Iris staggered to her feet and ran. She made it a few strides before her knees gave out, and she crawled until she felt like she could stand again. She followed a string of soldiers downhill. She thought she would be safe in the lower side of town, but more gas was rising on High Street, and she ended up turning around and racing toward the market, where the air looked clean.
“Iris!”
She heard someone calling her name. She spun and searched the crowd that had gathered around her, frantically looking for Roman, for Attie, for Marisol, for Keegan. It was time for them to flee. She felt it in her gut, and she remembered what Attie had told her the day before.
I’ll grab Marisol. You grab Roman. We’ll meet at the lorry.
“Kitt!” she shouted.
She was standing in a sea of olive uniforms, a sea of splattered blood and coughs and boots squeaking on the stones. A few of the soldiers now wore gas masks, their entire faces concealed as they rushed back toward the deadly streets. She had a moment of icy fear that she would be trampled if she was misfortunate enough to fall.
There was a flicker of red at the corner of her eye.
Iris turned toward it just in time to see Marisol and Attie weaving through the crowd. They hadn’t seen her; they were moving away from her position toward the east side of town, and she knew they were heading to the lorry.
The relief softened her, to know they were all right. But then her dread returned, sharp enough to slice her lungs. She had to find Roman. She couldn’t leave without him, and she began to push her way through the throng, shouting his name until her voice was hoarse.
She needed to stand on one of the barricades. He would never see her like this, adrift in the crowd.
Iris began to work her way to one of the structures, shuddering when she finally broke away from the chaos.

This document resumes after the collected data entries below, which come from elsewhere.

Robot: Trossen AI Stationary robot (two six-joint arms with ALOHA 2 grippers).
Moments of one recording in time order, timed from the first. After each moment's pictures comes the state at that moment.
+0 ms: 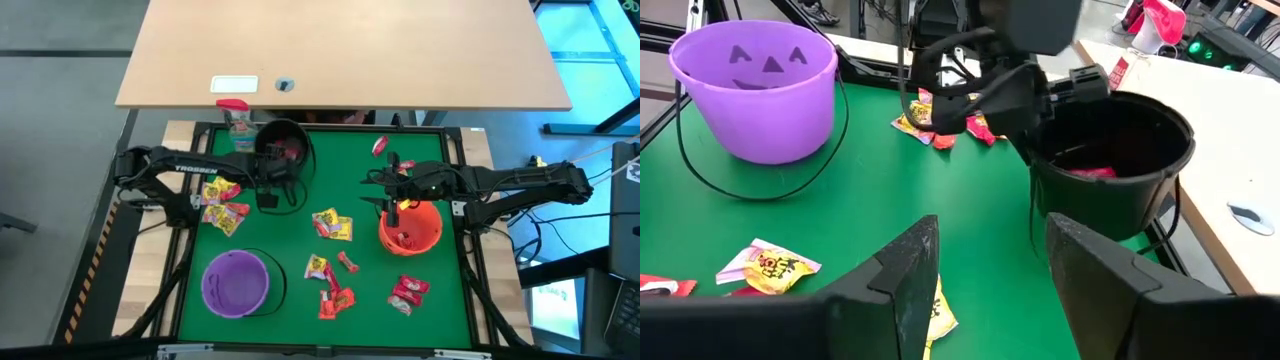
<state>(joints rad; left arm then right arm) 0.18 1.52 1.04 -0.71 -0.50 0.47 0.06 1.08 0.93 -0.24 0.14 -0.16</state>
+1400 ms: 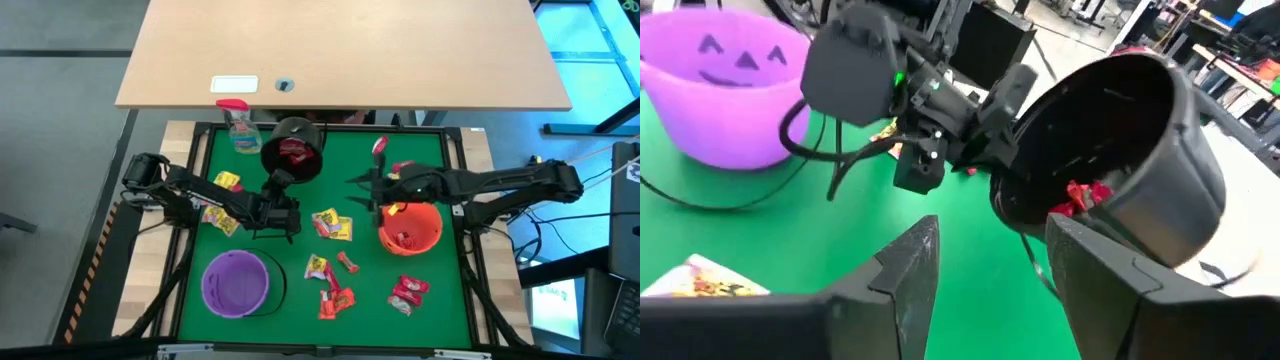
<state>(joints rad) -0.13 1.63 0.89 -0.42 -1.28 0.78 0.06 1.21 0.93 -0.04 0.17 -0.32</state>
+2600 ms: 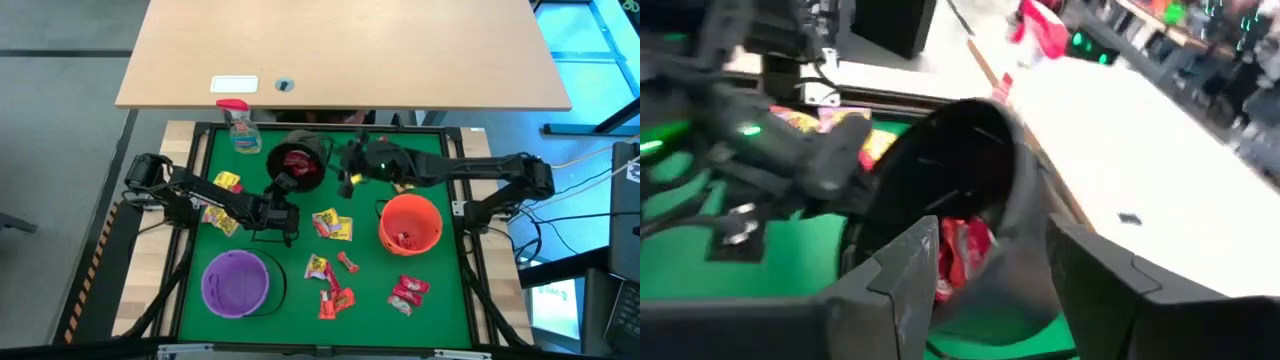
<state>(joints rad) -0.12 1.65 0.84 -0.36 -1.12 0.82 -0.09 1.47 1.20 -0.09 0.26 -0.21</state>
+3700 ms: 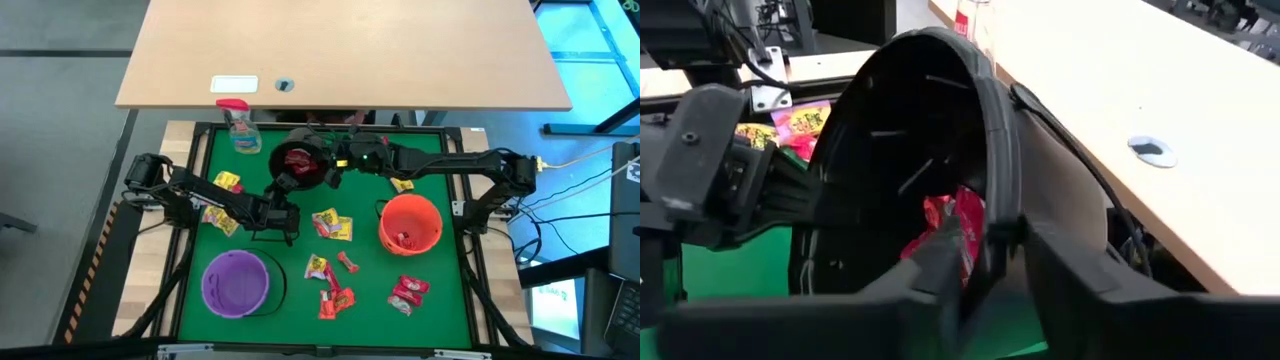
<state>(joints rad) -0.13 1.65 0.84 -0.31 -1.16 0.89 -0.20 1.61 1.20 0.00 0.24 -0.03</state>
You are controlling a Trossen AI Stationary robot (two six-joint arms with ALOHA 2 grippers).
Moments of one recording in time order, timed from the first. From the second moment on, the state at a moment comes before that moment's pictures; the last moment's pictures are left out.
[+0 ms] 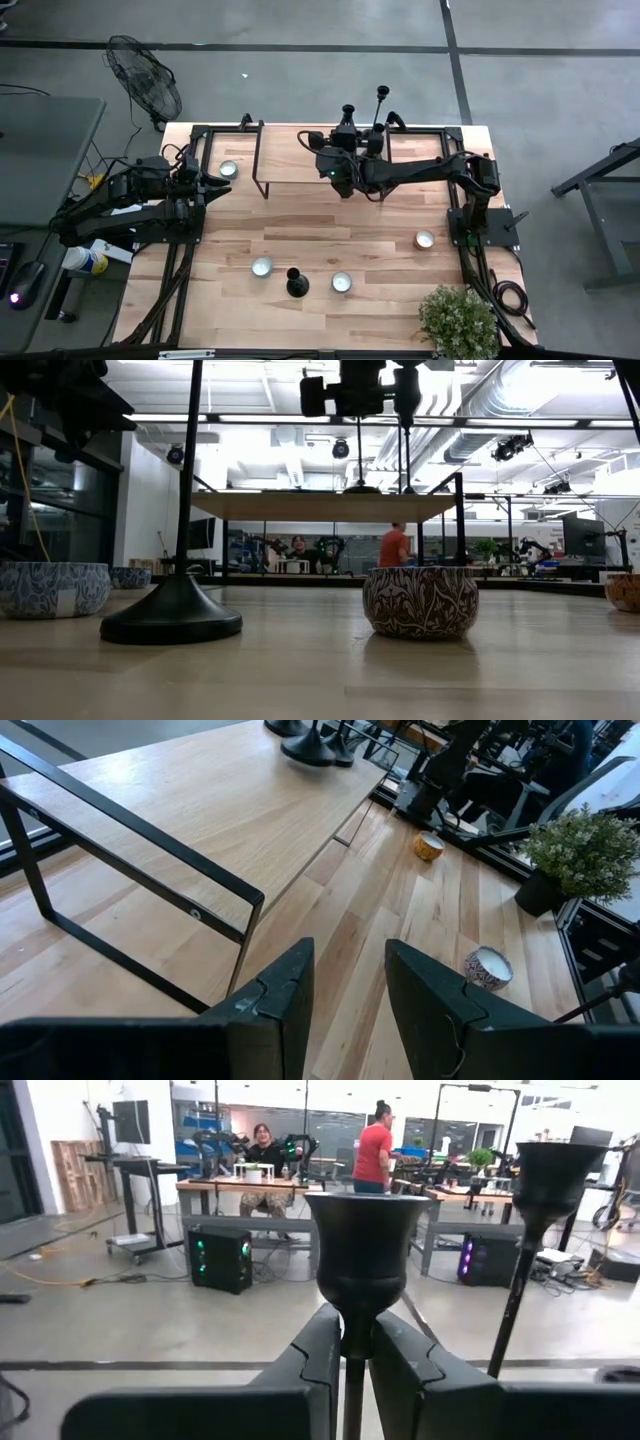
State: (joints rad) left arm 0.29 0.18 0.59 -0.73 0.04 -0.37; right arm -0.08 1.88 1.53 0.11 1.57 0.25
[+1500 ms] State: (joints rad) left arm 0.29 0.18 0.59 -0.73 0.04 -0.37; right arm -0.11 1.91 1.52 0.08 1.54 0.26
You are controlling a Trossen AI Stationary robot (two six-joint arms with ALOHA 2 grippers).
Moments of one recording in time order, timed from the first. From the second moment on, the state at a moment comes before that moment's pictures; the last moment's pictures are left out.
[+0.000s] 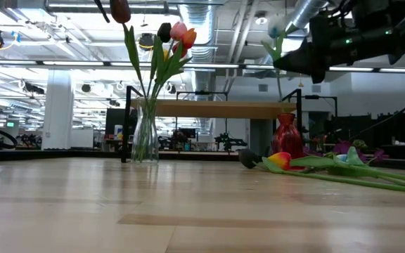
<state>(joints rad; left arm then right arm) -0.49 1.18 0.85 0.20 -0.35 0.10 -0.23 0.90 0.32 0.48 0.13 0.04</state>
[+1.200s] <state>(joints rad) -0.49 1.18 0.85 0.19 -0.35 0.10 -0.10 0.81 0.57 -0.37 0.12 0.33</state>
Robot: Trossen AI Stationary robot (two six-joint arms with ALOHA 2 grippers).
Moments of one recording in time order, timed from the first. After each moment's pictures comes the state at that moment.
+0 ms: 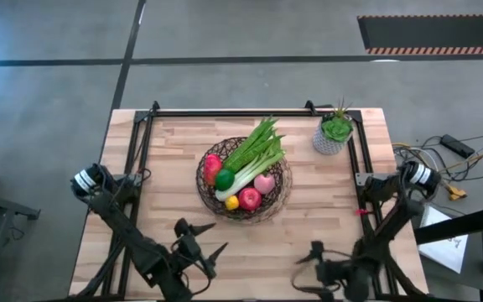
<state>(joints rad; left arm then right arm) -0.86 1.76 1.27 -0.50 -1.35 -1.07 1.07 1.75 0.81 0.21 0.78 0.60</state>
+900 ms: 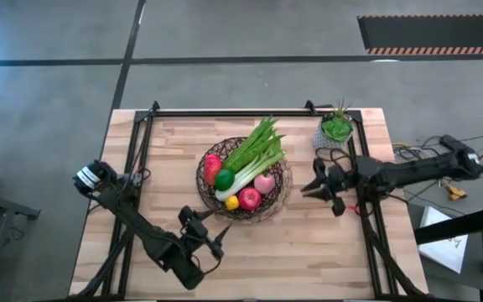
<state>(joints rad) -0.76 1.75 1.16 -0.48 -1.32 -1.15 0.08 0.64 0.22 0.37 -0.22 0.19</state>
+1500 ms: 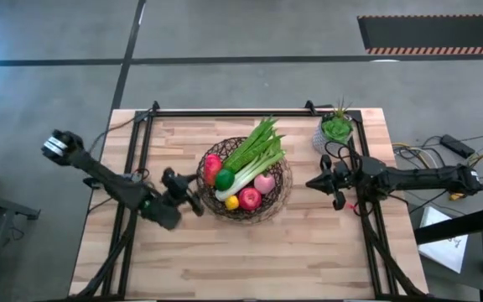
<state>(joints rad) -0.53 1.20 0.61 -0.10 -1.17 -0.77 -0.08 0.31 0.01 0.35 -0.23 0.22</state>
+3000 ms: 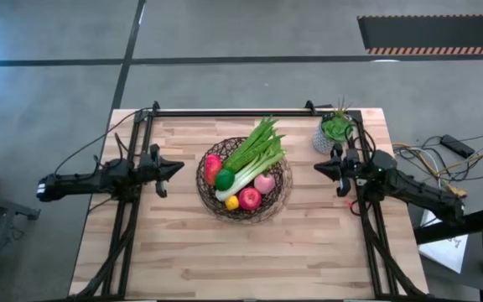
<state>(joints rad) 0.05 0.02 0.01 0.04 -0.23 -0.12 -0.39 0.00 0.01 0.07 -0.36 0.27</state>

She took a moment to lean on her knees, to take deep breaths.
A firm hand grasped her arm, so hard that she knew she would be bruised by tomorrow.
She yelped and turned, frightened when she saw it was a masked individual. Their face was entirely concealed by a gas mask made of fabric, two round amber lenses, and a cylindrical gear for breathing clean air. She couldn’t see their face, but she could hear them inhaling, exhaling. They also wore a helmet, which hid their hair, and her eyes traveled down, taking in the jumpsuit they wore.
“Kitt! Oh my gods, Kitt!” Iris fiercely embraced him.